## EXERCISE BRIEF
When the line with "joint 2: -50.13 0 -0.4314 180" turns up below, begin repeating exactly, and carry on through the line with "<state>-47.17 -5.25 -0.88"; no pictures go into the copy.
↓
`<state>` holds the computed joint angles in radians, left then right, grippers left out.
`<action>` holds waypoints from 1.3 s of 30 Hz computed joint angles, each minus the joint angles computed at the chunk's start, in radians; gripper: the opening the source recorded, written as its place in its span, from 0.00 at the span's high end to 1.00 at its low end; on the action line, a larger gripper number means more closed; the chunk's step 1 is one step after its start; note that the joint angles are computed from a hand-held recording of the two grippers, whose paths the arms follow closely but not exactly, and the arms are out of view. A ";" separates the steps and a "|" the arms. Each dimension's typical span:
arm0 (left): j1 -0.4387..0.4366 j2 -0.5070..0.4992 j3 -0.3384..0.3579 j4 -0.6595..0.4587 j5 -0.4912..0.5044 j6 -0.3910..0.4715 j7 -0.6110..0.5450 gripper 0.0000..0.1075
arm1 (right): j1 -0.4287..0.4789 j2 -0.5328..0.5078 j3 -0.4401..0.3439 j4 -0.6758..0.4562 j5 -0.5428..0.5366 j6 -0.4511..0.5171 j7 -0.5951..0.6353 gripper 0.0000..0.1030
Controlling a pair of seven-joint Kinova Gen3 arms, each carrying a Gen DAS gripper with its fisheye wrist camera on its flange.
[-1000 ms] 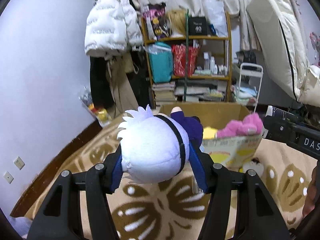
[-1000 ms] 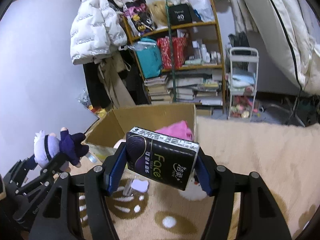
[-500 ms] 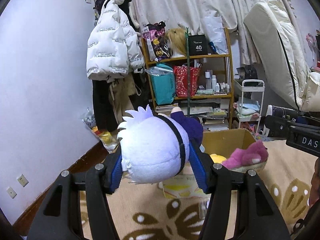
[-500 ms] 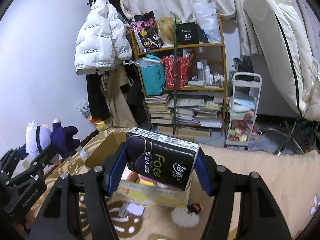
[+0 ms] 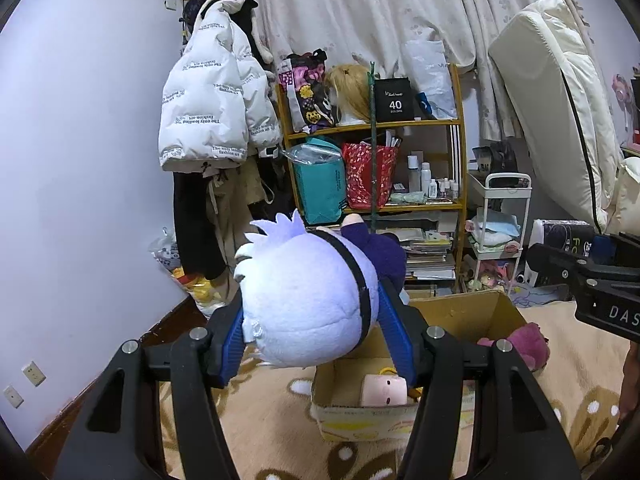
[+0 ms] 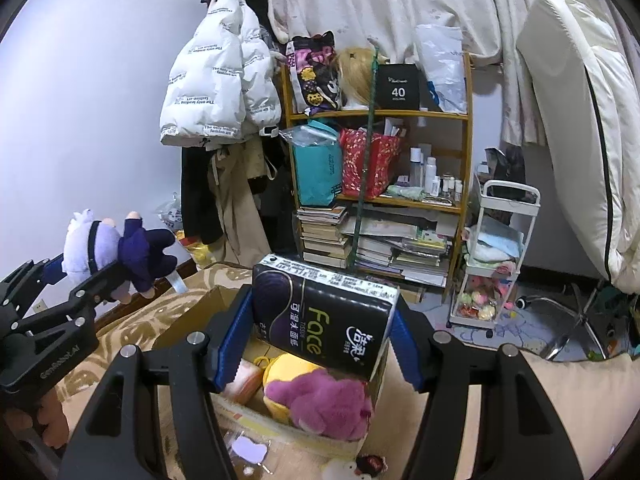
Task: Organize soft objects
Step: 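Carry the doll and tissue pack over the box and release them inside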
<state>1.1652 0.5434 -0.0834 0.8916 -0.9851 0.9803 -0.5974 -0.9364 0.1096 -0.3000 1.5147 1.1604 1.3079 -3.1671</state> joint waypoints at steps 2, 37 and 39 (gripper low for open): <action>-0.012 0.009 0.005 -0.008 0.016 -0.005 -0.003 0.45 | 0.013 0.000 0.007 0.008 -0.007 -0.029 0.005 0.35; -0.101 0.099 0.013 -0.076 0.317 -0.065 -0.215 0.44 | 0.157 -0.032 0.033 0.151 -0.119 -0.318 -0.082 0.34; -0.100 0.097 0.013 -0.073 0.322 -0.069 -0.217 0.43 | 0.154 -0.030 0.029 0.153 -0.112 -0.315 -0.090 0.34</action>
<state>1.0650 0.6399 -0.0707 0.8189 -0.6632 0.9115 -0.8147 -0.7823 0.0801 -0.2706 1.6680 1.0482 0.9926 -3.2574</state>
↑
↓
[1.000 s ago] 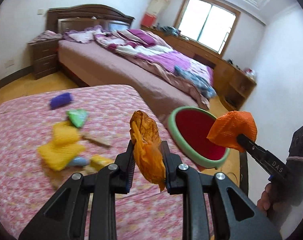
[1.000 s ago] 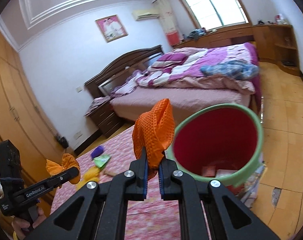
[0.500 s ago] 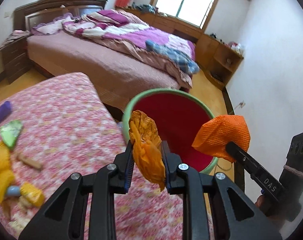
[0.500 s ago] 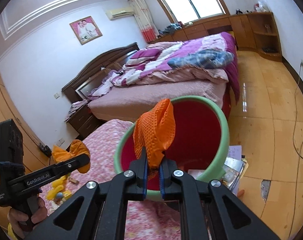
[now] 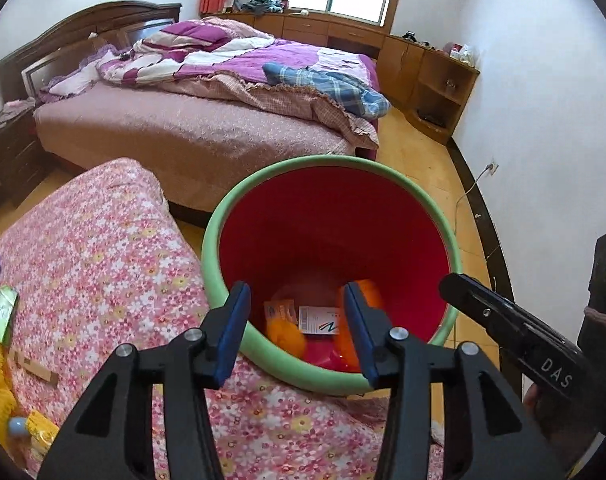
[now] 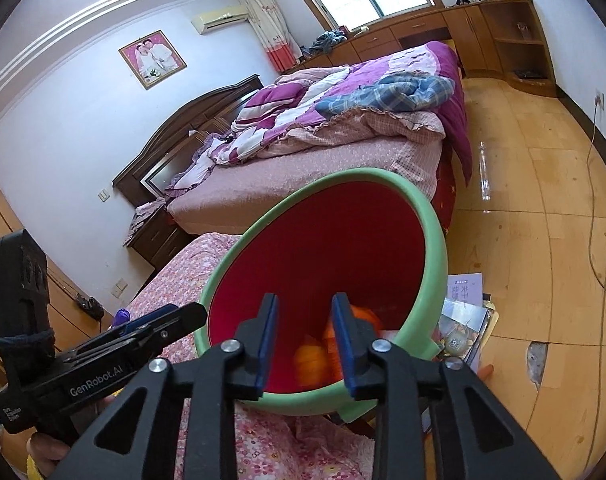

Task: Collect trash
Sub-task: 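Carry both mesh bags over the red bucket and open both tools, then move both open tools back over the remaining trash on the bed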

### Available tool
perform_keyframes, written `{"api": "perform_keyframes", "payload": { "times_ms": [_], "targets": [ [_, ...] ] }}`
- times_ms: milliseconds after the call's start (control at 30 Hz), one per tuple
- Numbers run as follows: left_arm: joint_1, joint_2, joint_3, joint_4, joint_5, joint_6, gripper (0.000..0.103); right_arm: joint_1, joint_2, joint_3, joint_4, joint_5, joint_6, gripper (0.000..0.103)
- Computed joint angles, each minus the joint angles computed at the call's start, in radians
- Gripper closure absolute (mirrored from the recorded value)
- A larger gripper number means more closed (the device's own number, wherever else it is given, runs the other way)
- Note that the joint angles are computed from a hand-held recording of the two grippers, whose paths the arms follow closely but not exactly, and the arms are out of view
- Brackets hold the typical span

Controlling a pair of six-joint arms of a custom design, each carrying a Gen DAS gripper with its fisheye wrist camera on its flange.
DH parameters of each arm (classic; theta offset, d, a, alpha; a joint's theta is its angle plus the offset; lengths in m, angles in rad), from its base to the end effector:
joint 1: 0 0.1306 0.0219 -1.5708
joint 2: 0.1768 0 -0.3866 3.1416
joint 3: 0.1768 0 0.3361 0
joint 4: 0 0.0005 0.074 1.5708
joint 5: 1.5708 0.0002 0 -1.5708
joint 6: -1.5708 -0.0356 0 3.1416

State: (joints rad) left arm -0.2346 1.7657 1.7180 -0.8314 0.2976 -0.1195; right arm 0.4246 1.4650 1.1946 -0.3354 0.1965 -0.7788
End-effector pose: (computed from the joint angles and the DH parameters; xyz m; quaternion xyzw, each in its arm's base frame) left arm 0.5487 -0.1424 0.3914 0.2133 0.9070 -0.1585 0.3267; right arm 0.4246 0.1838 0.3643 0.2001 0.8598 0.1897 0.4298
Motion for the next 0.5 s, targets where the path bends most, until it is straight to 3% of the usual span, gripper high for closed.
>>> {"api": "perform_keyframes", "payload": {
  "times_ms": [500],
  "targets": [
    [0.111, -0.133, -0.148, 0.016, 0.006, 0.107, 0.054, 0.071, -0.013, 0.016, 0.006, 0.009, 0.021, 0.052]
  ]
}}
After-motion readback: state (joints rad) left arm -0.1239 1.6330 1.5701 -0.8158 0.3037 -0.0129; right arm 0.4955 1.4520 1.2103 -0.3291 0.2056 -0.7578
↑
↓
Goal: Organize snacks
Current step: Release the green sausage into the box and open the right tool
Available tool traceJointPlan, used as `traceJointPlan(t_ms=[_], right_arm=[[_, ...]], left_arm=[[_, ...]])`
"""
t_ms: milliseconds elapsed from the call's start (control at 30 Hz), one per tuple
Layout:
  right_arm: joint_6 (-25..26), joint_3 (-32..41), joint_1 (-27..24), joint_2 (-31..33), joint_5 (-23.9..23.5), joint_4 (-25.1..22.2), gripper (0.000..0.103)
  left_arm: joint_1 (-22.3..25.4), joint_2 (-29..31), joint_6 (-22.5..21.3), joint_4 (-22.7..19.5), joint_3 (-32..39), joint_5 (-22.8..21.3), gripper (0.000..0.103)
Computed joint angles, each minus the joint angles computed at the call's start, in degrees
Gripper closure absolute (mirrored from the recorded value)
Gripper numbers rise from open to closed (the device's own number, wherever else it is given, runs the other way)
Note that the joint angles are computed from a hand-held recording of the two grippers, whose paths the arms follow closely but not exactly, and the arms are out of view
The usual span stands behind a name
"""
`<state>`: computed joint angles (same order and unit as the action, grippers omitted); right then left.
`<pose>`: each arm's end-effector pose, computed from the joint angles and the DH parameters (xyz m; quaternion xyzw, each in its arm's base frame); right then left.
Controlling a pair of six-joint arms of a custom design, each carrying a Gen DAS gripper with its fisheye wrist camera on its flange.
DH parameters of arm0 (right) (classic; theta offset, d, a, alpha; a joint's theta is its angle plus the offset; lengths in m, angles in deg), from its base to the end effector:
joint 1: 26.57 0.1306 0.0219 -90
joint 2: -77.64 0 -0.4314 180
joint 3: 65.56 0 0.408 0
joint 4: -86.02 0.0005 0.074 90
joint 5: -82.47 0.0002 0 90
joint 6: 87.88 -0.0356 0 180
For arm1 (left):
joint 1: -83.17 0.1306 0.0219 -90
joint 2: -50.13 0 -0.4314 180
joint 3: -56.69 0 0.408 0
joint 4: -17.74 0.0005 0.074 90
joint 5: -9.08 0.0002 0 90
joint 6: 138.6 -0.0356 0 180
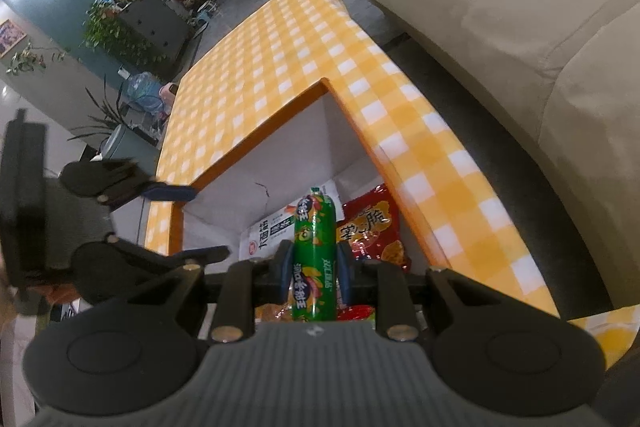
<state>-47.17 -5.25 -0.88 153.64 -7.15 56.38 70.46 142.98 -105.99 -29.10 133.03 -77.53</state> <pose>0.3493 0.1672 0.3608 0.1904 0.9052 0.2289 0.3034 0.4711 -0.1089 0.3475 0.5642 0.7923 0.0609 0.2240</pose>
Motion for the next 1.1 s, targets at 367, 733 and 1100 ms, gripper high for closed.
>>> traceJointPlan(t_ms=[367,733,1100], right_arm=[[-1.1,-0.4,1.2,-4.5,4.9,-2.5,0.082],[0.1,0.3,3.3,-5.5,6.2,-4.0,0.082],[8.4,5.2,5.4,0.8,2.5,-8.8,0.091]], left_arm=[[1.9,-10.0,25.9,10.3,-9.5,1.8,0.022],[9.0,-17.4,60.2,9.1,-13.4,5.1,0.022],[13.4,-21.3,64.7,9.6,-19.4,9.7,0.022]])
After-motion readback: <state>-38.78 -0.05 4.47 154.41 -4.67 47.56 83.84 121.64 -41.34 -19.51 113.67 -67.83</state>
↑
## WRITTEN SOLUTION
joint 2: -50.13 0 -0.4314 180
joint 3: -56.69 0 0.408 0
joint 4: -17.74 0.0005 0.074 90
joint 5: -9.08 0.0002 0 90
joint 6: 138.6 -0.0356 0 180
<state>-47.17 -5.25 -0.88 153.64 -7.15 56.38 70.46 142.98 -105.99 -29.10 133.03 -77.53</state> <pose>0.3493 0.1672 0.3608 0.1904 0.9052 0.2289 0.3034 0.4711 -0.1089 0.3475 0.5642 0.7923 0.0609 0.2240</pose>

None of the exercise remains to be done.